A guide for the perplexed

Mark Steyn was one of those who predicted a decisive Schwarzenegger victory at a time when some polls were showing Bustamante ahead, and many pundits were suggesting that, as essentially the only Democratic in the field, Bustamante was likely to prevail. Now, Steyn offers his thoughts on the meaning of Arnold’s victory. Steyn thinks that the California election highlights the shortage of talent in the Democratic party:
“The fact that in the most populous state in the nation the two leading Democrats are Gray Davis and Cruz Bustamante is as telling as anything. The gubernatorial pool is where you look for presidential talent, and right now their only star governor is Jennifer Granholm, who can’t run for president because she was born in British Columbia.
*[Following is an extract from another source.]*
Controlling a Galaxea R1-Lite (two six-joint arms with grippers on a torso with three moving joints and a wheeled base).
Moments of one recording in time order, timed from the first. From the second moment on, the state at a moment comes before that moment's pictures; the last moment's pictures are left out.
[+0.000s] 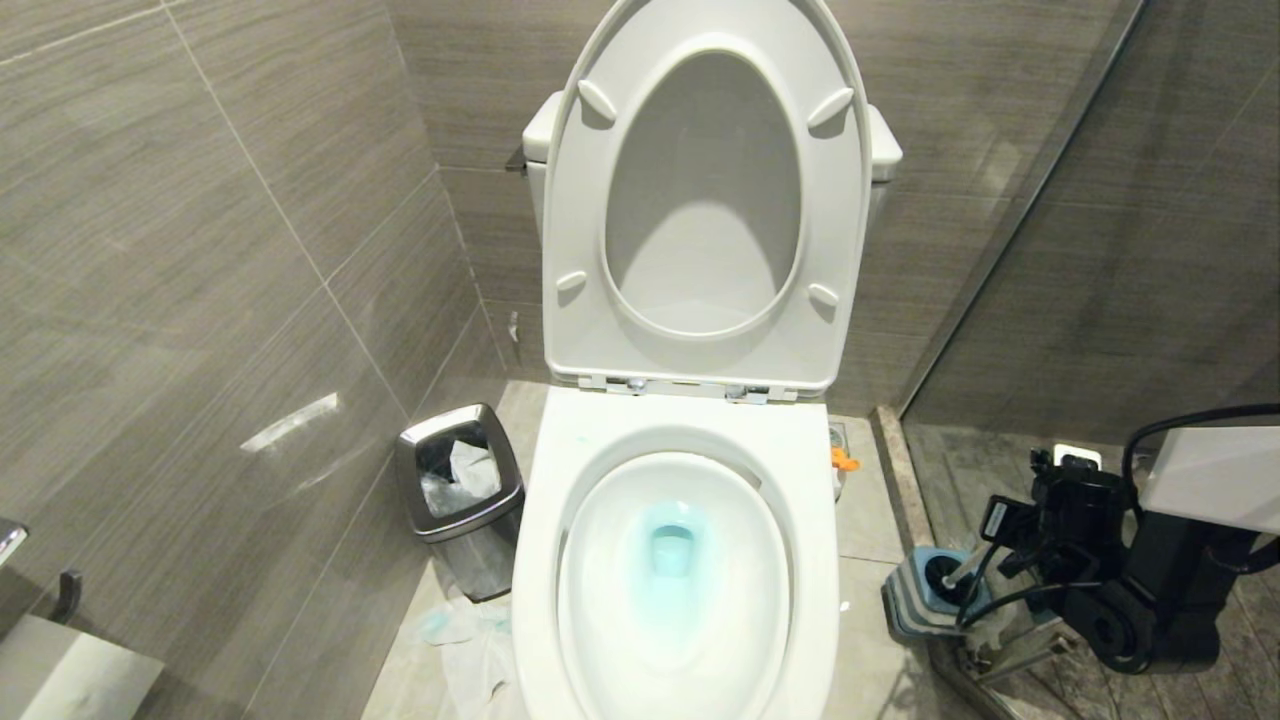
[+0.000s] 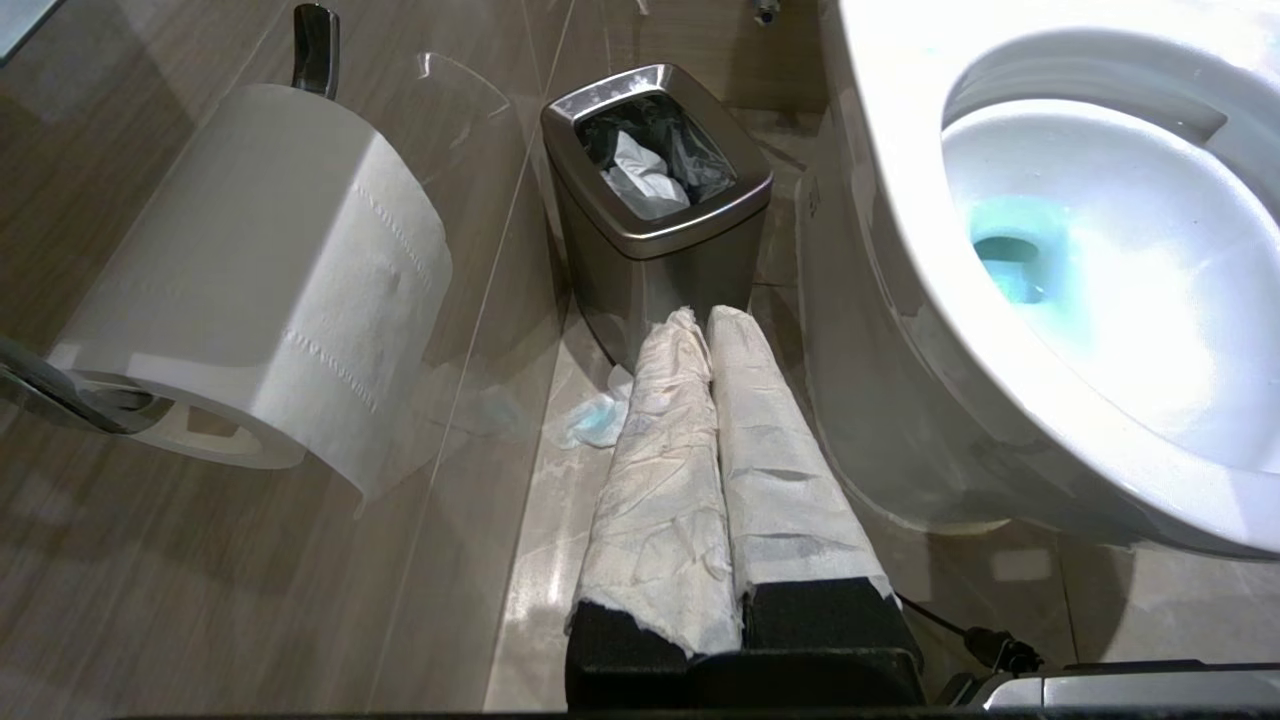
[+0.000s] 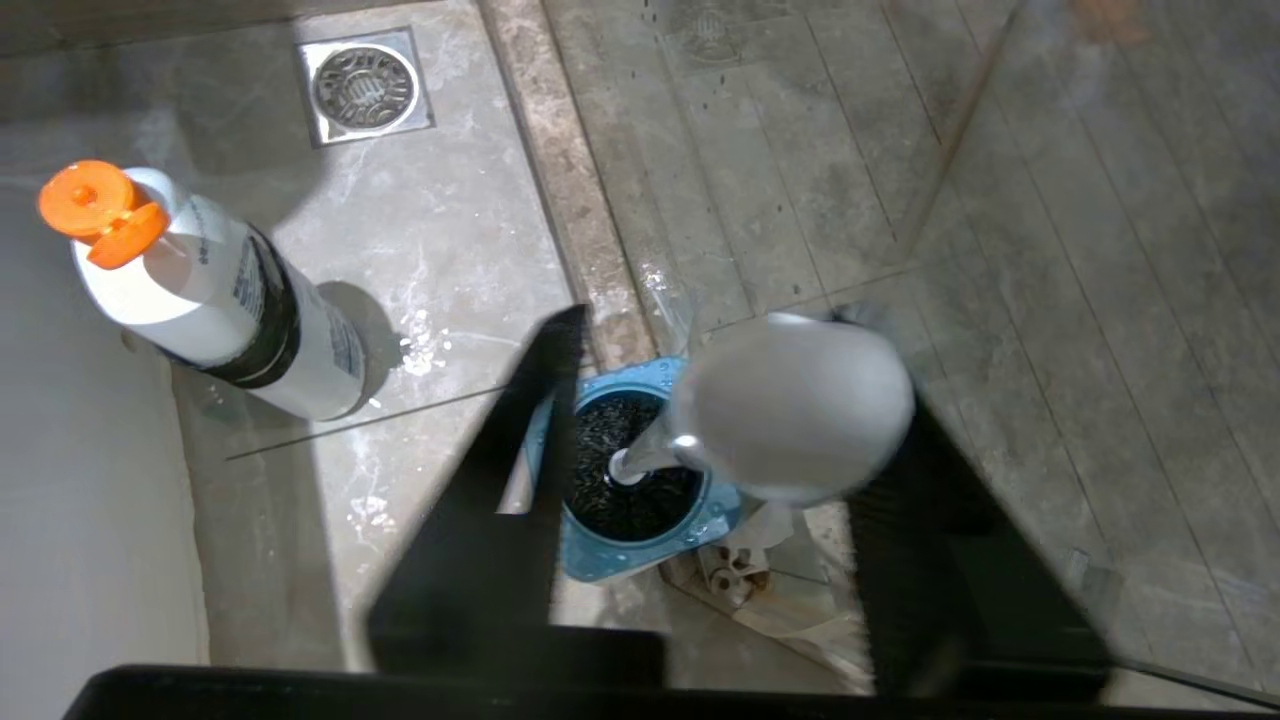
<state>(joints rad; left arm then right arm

That’s why in Thursday’s debate half the presidential candidates are sad-sack senators dulled by decades of deal-making and Beltwayspeak and the other half are goofs and oddballs. The shortage of talent is so severe they’ve had to parachute in Wesley Clark, a man who was playing Republican fund-raisers and waving pompons for Bush and Cheney the day before yesterday.”
Steyn is gracious enough to offer some advice to those Democrats, if any, who are intelligent enough to be perplexed: “If I were a Dem, I’d go with Howard Dean. Even if he loses, he’ll de-Clintonize the party along the way, which ought to be the most important priority. Otherwise, it’s all down to Sen. Rodham Clinton in 2008.”